- [WHAT IS NEEDED]: In the copy, every line of the material that follows must appear exactly, and no pictures should.

Start of Block

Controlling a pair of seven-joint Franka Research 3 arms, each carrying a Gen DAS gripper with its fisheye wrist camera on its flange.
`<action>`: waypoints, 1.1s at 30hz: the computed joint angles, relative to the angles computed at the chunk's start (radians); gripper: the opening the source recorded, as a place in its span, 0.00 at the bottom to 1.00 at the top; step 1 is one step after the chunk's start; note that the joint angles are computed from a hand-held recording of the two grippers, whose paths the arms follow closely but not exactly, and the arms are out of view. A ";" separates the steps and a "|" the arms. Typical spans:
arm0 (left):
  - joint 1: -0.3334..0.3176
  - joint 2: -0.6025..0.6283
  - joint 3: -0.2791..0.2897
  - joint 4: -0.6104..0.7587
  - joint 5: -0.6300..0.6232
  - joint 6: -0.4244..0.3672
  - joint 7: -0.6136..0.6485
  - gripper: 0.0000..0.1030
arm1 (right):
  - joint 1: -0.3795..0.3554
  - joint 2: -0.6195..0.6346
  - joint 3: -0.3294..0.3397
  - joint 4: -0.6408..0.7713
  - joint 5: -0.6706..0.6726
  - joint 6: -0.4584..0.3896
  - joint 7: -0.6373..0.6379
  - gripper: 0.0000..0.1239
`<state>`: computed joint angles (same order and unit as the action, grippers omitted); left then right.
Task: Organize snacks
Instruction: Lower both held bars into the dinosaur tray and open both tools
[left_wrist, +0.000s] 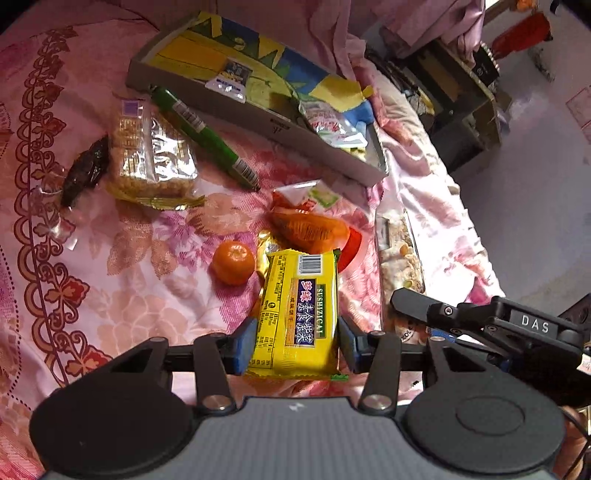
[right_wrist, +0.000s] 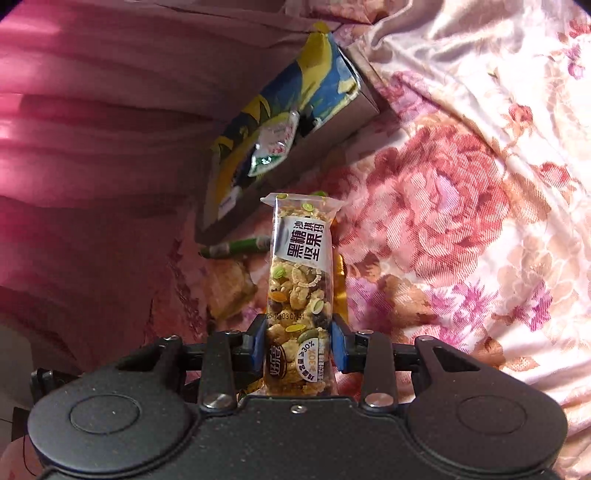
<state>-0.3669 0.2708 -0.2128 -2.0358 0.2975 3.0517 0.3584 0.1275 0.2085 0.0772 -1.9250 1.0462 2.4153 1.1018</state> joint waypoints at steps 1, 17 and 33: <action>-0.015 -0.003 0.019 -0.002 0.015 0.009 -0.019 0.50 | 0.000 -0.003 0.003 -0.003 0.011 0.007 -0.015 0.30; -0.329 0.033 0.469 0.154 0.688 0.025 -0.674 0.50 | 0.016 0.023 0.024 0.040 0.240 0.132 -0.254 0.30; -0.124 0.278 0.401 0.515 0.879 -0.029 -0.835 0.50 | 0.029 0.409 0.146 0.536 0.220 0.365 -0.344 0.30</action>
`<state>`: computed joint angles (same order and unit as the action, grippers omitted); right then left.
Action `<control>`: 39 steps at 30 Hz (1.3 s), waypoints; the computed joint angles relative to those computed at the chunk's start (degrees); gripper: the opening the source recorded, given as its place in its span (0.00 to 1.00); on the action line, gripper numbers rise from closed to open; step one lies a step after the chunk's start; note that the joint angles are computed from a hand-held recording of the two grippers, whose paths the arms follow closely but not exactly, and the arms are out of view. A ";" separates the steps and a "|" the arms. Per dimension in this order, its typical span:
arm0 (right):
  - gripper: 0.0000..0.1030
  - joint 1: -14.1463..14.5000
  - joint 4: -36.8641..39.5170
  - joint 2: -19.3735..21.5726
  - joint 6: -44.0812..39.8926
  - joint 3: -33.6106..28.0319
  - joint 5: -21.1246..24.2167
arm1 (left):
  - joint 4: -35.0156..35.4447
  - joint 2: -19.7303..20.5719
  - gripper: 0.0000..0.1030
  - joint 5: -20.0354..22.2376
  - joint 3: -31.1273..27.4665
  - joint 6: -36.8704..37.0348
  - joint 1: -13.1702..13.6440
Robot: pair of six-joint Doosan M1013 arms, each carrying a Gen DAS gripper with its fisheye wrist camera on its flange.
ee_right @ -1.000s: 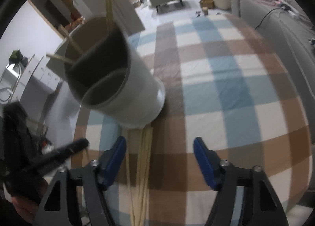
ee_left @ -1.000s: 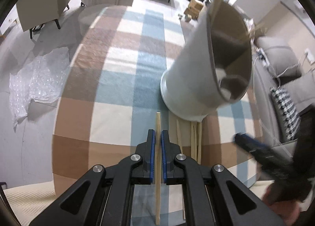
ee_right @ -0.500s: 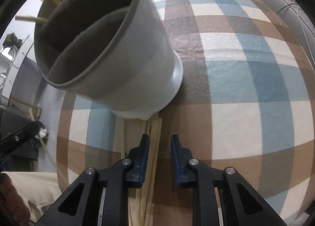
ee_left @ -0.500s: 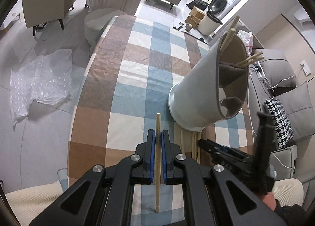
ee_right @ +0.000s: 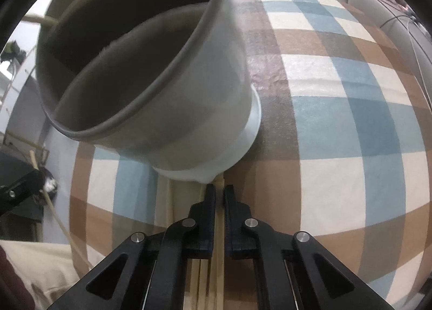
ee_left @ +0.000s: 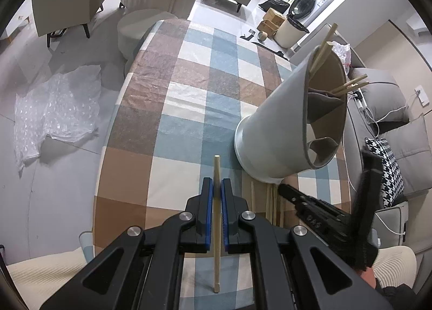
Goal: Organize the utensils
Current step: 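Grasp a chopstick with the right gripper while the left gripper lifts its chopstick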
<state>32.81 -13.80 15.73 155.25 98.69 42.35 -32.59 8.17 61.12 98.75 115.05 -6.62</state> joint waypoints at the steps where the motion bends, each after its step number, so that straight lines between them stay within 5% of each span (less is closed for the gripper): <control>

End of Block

- [ANSWER SECTION]:
Controlling a pair of seven-joint Franka Research 3 arms, each carrying a Gen DAS gripper with its fisheye wrist camera on its flange.
`<action>`: waypoints, 1.1s at 30hz: the computed joint angles, relative to the angles computed at the chunk's start (radians); gripper: the opening the source recorded, as a place in its span, 0.00 at the bottom to 1.00 at the top; step 1 is one step after the chunk's start; note that the joint angles are computed from a hand-held recording of the two grippers, whose paths the arms follow closely but not exactly, and the arms are out of view. A ";" separates the steps and a "|" the arms. Typical spans:
arm0 (left):
  - joint 1: -0.3334..0.3176
  - joint 2: -0.6025..0.6283
  - joint 3: -0.2791..0.2897
  - joint 4: -0.6104..0.7587
  - joint 5: -0.6300..0.6232
  - joint 6: -0.4244..0.3672
  - joint 7: -0.6136..0.6485
  - gripper: 0.0000..0.1030
arm1 (right):
  - joint 1: -0.3795..0.3554
  - joint 2: -0.6195..0.6346
  - joint 3: -0.3294..0.3397
  - joint 4: -0.6408..0.7713
  - joint 5: -0.6706..0.6726
  - joint 6: -0.4584..0.3896
  - joint 7: -0.6373..0.6379
  - gripper: 0.0000..0.1239
`<state>`: computed joint angles (same order and unit as the action, grippers omitted); left then right.
Task: Organize snacks
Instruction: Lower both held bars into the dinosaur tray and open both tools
[left_wrist, +0.000s] 
[right_wrist, +0.000s] 
<state>-0.3669 0.2708 -0.2128 -2.0358 0.2975 3.0517 0.3584 0.1275 0.2085 0.0772 -1.9250 1.0462 2.4153 1.1018</state> joint waypoints at steps 1, 17 and 33: <action>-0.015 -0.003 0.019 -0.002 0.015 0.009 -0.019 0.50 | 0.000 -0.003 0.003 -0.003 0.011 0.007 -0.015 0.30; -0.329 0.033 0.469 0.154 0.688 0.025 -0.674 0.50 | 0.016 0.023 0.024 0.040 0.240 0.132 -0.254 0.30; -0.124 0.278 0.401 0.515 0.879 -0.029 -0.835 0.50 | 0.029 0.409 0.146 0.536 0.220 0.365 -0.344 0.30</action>
`<state>`: computed joint angles (same order and unit as the action, grippers omitted); right then left.
Action `<control>`: 39 steps at 30 Hz (1.3 s), waypoints; the computed joint angles relative to those computed at the chunk's start (degrees); gripper: the opening the source recorded, given as its place in its span (0.00 to 1.00); on the action line, gripper numbers rise from closed to open; step one lies a step after the chunk's start; note that the joint angles are computed from a hand-held recording of the two grippers, whose paths the arms follow closely but not exactly, and the arms are out of view. A ";" separates the steps and a "|" the arms. Per dimension in this order, its typical span:
arm0 (right):
  - gripper: 0.0000..0.1030
  - joint 1: -14.1463..14.5000
  - joint 4: -36.8641..39.5170
  - joint 2: -19.3735..21.5726
  - joint 6: -44.0812..39.8926
  - joint 3: -33.6106..28.0319
  - joint 5: -21.1246..24.2167
arm1 (left):
  - joint 4: -35.0156..35.4447
  - joint 2: -19.7303..20.5719
  - gripper: 0.0000..0.1030
  - joint 5: -20.0354..22.2376
  - joint 3: -31.1273..27.4665
  - joint 6: -36.8704..37.0348
  - joint 1: -13.1702..13.6440
Robot: pair of six-joint Doosan M1013 arms, each carrying a Gen DAS gripper with its fisheye wrist camera on its flange.
ee_right @ -1.000s: 
ee_left @ -1.000s: 
ee_right @ -0.500s: 
ee_left @ -0.500s: 
ee_right @ +0.000s: 
ee_left @ +0.000s: 
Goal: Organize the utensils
Current step: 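Grasp a chopstick with the right gripper while the left gripper lifts its chopstick
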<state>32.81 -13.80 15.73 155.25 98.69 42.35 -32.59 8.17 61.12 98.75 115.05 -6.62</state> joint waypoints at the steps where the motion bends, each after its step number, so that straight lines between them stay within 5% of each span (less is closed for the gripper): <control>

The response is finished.